Pram hanya menanyakan aku sudah makan atau belum, lantas memutusakn sambungannya. 

Ada-ada saja tingkah Pram, dia selalu menanyakan hal yang tak penting seperti itu.  

Selesai makan malam, aku bersiap untuk pergi kuliah. Aku mengambil kuliah malam agar tidak menggangu pekerjaan. 

Ternyata Pram sudah menungguku di luar, menepati janjinya untuk tidak telat menjemput.

"Bu, aku berangkat dulu ya." Aku cium takzim punggung tangan Ibu, dan Pram pun melakukan hal yang sama terhadap Ibuku.

"Hati-hati ya, Nak." 

"Ibu tenang saja, kan sudah ada Pram yang mengantar," ucapku sembari melirik Pram, dia hanya tersenyum menanggapi ucapanku. 

Pram memberikan kode agar aku segera naik ke motor tuanya itu. 

"Semoga aja ga mogok di jalan ya." 

"Kamu tenang aja, Ki." 

"Pegangan dong, Ki, ke sini pegangan nya." Pram menarik tanganku untuk melingkarkan tangan ini ke perutnya. 

Refleks dadaku berdegup dengan kencang, ada perasaan yang tak menentu hadir secara tiba-tiba. 

'ada apa denganku?' 

"Jangan grogi gitu Ki, aku bisa merasakan degup jantung kamu yang berdebar."

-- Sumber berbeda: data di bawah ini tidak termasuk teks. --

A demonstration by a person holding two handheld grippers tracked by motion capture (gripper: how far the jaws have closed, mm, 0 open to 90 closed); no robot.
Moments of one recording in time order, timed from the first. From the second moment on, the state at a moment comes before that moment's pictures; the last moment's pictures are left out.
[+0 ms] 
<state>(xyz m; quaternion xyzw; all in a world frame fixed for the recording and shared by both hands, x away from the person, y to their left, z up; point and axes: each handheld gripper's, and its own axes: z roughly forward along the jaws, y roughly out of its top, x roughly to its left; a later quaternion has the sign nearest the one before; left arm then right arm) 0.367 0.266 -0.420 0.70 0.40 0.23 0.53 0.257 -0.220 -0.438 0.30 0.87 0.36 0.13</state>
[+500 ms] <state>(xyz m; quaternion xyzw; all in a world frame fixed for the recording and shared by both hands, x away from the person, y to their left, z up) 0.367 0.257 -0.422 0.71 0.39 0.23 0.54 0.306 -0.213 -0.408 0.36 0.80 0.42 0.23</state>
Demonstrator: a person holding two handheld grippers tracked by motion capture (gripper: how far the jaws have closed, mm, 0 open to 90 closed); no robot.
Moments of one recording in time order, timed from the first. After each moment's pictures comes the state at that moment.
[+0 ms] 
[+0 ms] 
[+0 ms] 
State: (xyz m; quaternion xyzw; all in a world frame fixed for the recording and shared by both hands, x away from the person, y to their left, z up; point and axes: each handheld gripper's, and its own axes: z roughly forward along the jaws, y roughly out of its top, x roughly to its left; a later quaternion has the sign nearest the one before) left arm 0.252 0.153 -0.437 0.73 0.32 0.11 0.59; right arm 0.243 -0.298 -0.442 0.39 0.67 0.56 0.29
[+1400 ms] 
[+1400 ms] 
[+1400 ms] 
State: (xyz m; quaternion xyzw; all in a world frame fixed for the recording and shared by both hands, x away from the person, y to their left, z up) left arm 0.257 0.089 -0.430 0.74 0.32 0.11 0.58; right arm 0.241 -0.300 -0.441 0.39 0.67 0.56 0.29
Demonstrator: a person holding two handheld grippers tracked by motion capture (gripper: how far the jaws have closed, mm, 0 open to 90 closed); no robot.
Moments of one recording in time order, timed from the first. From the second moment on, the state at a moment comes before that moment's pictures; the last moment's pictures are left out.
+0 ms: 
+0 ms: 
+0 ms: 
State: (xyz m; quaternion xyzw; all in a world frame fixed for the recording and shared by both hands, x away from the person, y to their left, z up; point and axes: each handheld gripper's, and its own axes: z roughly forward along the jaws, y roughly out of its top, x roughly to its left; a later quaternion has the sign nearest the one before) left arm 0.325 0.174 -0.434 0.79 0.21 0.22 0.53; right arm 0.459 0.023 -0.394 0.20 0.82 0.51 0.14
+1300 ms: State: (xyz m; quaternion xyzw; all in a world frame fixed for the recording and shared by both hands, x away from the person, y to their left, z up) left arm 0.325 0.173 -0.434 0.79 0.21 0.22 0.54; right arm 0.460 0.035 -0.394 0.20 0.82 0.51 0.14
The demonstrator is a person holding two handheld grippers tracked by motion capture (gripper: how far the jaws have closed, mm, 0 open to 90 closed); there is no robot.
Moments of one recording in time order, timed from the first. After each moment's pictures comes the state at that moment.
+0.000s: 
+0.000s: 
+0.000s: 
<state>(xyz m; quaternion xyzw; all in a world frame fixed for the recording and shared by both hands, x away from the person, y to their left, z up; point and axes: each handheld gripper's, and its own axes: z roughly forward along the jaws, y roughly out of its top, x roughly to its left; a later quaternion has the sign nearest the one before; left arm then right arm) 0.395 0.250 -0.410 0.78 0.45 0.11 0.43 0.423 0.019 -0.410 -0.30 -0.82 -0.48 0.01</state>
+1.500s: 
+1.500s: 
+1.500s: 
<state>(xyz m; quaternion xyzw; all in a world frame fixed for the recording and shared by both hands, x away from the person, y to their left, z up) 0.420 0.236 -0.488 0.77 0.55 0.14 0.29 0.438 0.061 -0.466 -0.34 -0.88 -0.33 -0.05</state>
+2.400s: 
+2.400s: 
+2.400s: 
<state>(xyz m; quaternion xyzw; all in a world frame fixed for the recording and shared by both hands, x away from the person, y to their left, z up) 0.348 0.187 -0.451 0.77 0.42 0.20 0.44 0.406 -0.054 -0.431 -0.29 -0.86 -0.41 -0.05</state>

Pram menggodaku, aku yang tersimpu malu mendengar ucapannya. Lantas melepaskan peganganku padanya. 

Namun Pram malah menarik tanganku untuk lebih dekat dengannya.

"Kalo kaya gini kan romantis," bisik Pram.

Aku hanya diam tak menanggapi ucapan nya, aku sudah dibuat mati kutu di belakangnya dan masih saja Pram menggodaku. 

Pram dengan sengaja melajukan motornya dengan lamban. 

"Aku bisa terlambat kalo selamban ini Pram, bisa lebih cepat lagi ga?" protesku pada Pram

"Baiklah permaisuriku." 

Akhirnya sampai juga di kampus. Aku pergi meninggalkan Pram tak lupa mengucapkan terimakasih kepadanya. 

"Aku akan menunggumu." Ucap Pram saat aku berlalu. 

Tak ku hiraukan ucapan Pram karna aku telah terlambat, biarlah kalau dia mau menunggu. Toh aku hanya dua jam.